Fort Worth takes steps to demolish a 100-year-old eyesore looming over Worth Heights

Amanda McCoy/amccoy@star-telegram.com

Fort Worth officials have ordered razing permits for an abandoned grain silo and elevator that residents have claimed for years to be an eyesore and danger to the community.

Five razing permits have been submitted to demolish the structures at 3700 Alice St. in Worth Heights south of downtown. One of them has been issued to demolish the “awnings and partial foundation” while the other four are under review.

There will be two phases in the demolition of the property, a city official said. The first will demolish accessory structures (including asbestos abatement), mowing and removal of trash and overgrown vegetation. The silos would be demolished in the next phase.

Phase one will cost approximately $96,661 and is projected to be complete by September. The demolition company, Garrett Demolition Inc., will use conventional excavators to demolish the accessory structures.

The date to demolish the silos hasn’t been determined. The city is searching for a plan to fund the $1.5 million project.

Vicki Bargas, vice president of the Worth Heights Neighborhood Association, called the silos a “terrible eyesore” that attracts crime and is a danger to those who enter them.

“We’ll be glad to have it out of the neighborhood,” Bargas said. “No neighborhood should have to put up with something like that.”

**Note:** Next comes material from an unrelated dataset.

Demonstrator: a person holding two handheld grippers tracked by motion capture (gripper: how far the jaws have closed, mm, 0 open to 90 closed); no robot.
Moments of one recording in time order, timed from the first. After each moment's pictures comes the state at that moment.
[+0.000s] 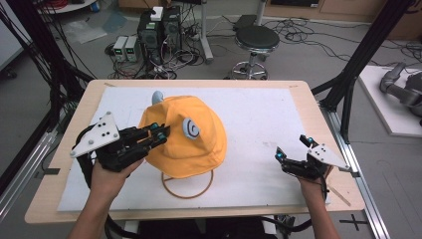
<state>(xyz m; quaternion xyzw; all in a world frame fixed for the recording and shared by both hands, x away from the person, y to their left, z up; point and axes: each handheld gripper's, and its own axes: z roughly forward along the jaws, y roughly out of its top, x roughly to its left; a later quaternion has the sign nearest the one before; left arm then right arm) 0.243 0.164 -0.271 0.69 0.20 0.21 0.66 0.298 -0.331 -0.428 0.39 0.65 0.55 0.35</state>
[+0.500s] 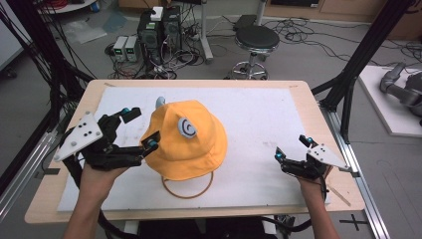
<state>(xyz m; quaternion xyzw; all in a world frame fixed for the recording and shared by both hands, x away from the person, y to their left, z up) 0.242 0.189 -0.269 0.64 0.24 0.28 0.68 0.298 -0.330 -0.429 0.38 0.65 0.55 0.35</state>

In March, the Building Standards Commission voted unanimously that the silos are substandard and hazardous. The commission ordered the property owner to repair or demolish the complex within 30 days.

The property was deemed substandard because of loose and falling sheet metal, broken windows, corroded piping and deteriorated awnings. In addition, the property is not secure. The property has been the site of illegal dumping and multiple fires.

The owner of the property is listed as 3500 Alice Trust. Code compliance has tried to contact the owner numerous times between October 2016 and February 2024 with no success, the city said. The Star-Telegram could not reach the property owner for comment.

On April 10, the silos caught on fire. No one was hurt or injured.

The silos and grain elevator date to 1924, when Fort Worth was considered the grain capital of the Southwest, according to an archivist at the Fort Worth Library. The complex was owned by the Fort Worth Elevator Co. The structure does not have an historic designation.

In December 2016, the property came before the city’s Building Standards Commission, which unanimously deemed the silos “substandard and hazardous.” It was not demolished because the city lacked the funding.

From 2006 through February 2024, the property has been the subject of 59 citizen complaints. There have been 367 phone calls to the police about the property since December 2005. Unpaid taxes on the property total $224,167.

On Sept. 10, 2016, a 17-year-old girl fell several stories from the structure and died.